Mais avec le végétal, tout a vraiment commencé en 1998, je suis arrivée en Gironde dans une maison à la campagne avec un vaste jardin et j’ai vu surgir partout des lunaires : la métamorphose de la plante du printemps à l’été m’a fasciné : je l’ai beaucoup observé, cueillie. J’ai écrit sur elle, puis j’ai commencé à façonner des objets avec les différentes parties qui la composaient : graines, siliques. C’est la suite de l’aventure avec le végétal…depuis Giverny… J’avais rencontré quelques années auparavant un érudit collectionneur fabuleux qui m’a fait confiance et qui m’a encouragé à créer en me proposant des résidences au sein de sa fondation à Jarnac puis à Gijon (Asturies) : Pour Artransmedia 2002, j’ai distribué pour la première fois de petites enveloppes blanches contenant des graines de lunaires et instauré un protocole pour un troc planétaire grâce à la fondation D.A.N.A.E (Diffusion Attitudes Art Actuel Europe) et Acindino Quesada à qui je dois beaucoup.
En 1999 j’enseignais au collège et au lycée et depuis 20 ans je suis professeure à l’université de Bordeaux et souvent je suis comme le lapin blanc… de Lewis Caroll.


- Pensez-vous que les carottes sont cuites ?

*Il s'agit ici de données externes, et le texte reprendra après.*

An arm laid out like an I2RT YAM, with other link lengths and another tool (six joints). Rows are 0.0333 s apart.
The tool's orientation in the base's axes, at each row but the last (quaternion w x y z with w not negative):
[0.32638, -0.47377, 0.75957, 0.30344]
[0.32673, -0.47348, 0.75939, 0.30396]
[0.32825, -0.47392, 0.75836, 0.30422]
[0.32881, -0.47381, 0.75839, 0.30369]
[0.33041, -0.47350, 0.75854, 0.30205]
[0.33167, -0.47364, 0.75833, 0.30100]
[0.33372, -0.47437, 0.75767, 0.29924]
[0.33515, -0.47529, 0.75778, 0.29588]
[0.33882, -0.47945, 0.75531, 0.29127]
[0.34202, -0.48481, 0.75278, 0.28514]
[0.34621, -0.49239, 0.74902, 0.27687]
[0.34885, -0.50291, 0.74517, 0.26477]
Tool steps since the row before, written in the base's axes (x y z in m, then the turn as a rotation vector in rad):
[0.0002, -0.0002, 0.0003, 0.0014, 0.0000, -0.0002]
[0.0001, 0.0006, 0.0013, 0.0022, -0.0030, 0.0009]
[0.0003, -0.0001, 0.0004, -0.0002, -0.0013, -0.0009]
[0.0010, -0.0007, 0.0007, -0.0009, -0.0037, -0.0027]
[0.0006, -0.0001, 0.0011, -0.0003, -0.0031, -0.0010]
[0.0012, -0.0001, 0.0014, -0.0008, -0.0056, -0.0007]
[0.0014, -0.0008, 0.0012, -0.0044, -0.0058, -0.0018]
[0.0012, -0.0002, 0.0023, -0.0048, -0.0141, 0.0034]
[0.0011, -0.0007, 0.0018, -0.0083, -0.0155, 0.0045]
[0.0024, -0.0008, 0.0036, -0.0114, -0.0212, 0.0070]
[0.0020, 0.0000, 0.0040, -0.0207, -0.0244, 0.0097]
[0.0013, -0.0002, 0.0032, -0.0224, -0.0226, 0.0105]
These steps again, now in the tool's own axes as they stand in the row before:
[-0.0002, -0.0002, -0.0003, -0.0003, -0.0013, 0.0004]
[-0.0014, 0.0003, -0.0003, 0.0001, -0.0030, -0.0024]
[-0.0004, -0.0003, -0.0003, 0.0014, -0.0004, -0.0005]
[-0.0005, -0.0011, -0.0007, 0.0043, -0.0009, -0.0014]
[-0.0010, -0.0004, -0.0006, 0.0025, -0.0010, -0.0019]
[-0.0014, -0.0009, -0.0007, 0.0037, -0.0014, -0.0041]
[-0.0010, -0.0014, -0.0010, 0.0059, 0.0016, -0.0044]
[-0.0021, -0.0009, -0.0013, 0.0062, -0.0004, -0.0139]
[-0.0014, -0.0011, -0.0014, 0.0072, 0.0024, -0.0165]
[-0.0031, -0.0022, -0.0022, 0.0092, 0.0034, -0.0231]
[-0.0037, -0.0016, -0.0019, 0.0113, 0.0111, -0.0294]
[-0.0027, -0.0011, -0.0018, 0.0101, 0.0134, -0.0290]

- Je ne suis pas fataliste, mais je cherche à être informée pour mesure l’ampleur de la catastrophe. Je fais confiance à la minorité agissante et j’agis à ma petite échelle en exposant, en rencontrant, en écrivant, en provoquant !


- Avez-vous un cœur d’artichaut ?


- Pour les animaux : je résiste difficilement au passage d’un lépidoptère, d’un chat, au chant du merle et à l’audace du rouge-gorge, je rêverais de pouvoir suivre la migration des grues… et avec les plantes : tailler, élaguer m’est difficile…


- Est-ce vraiment dans les vieilles marmites qu’on fait les meilleures soupes ?


- Le meilleur couscous que j’ai mangé au Maroc était fait de beurre rance !
Je suis curieuse des saveurs, des parfums et toujours à la recherche des liens insolites à provoquer. J’ai une « addiction » aux coquelicots, aux pâquerettes, à la mélisse, au sureau, au robinier…que je cueille pour les cuisiner ou pour les faire sécher : formes, parfums, saveurs, couleurs : je n’y résiste pas !


- Et la cerise sur le gâteau ?


- Quand je prépare une exposition, comme pour Alice aux Pays des merveilles, le présent se mêle au rêve !


- Le mot de la faim ?


- « Tu ne seras jamais perdue si tu suis la graine qui a été semée » proverbe aborigène.

Cécile Hartl, La Saimeuse

à Eysines Maison Atelier Jardins des Attentions, le 6/05/23 modifié en février 2024.